◆ WHAT YOU SHOULD DO
Each line of the listing below containing the word "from" should be returned.

◆ DATA BELOW

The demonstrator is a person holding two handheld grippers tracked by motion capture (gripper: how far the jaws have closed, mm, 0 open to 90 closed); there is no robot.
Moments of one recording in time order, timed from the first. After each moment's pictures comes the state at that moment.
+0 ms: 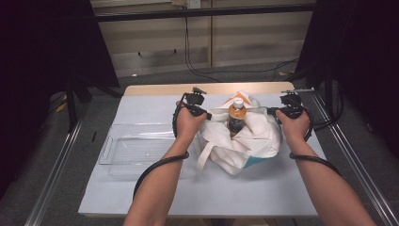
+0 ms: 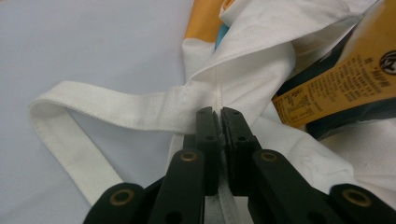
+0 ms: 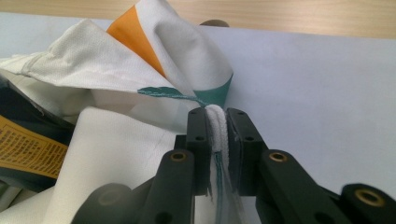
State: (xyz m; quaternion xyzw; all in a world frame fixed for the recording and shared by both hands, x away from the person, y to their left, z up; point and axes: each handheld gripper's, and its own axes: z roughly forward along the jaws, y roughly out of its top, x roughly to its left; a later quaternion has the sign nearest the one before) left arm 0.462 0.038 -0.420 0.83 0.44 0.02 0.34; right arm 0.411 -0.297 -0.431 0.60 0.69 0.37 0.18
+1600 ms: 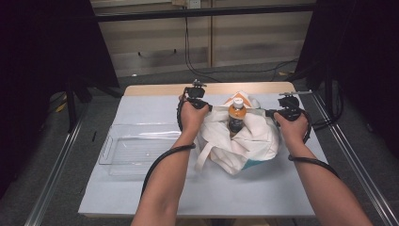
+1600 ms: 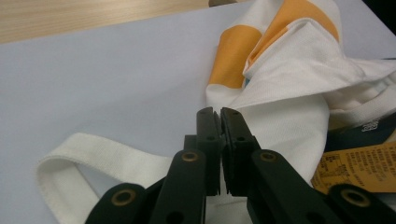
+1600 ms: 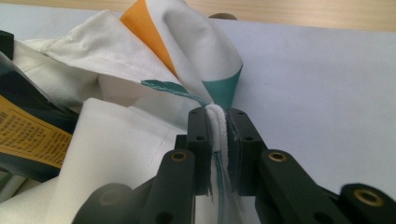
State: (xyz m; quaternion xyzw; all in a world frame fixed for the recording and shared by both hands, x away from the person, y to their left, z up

◆ ANSWER BELOW
Moments of one recording in time order, timed from the first. After each moment's pictures comes the state at that moment.
State: (xyz m; quaternion xyzw; all in a world frame fixed for the recording and shared by both hands, x away from the person, y to their left, z up; point and axes: each handheld gripper's, and its own axes: z roughly forward along the jaws, y roughly out of its top, x roughly to its left; a later quaternion has the sign nearest the one before) left arm 0.462 0.038 -0.420 0.83 0.44 0.02 0.34; right arm 0.411 -0.297 -0.431 0.60 0.69 0.37 0.18
State: (xyz m; quaternion xyzw; all in a world frame fixed for the recording and shared by both hands, x away from the person, y to their left, z up

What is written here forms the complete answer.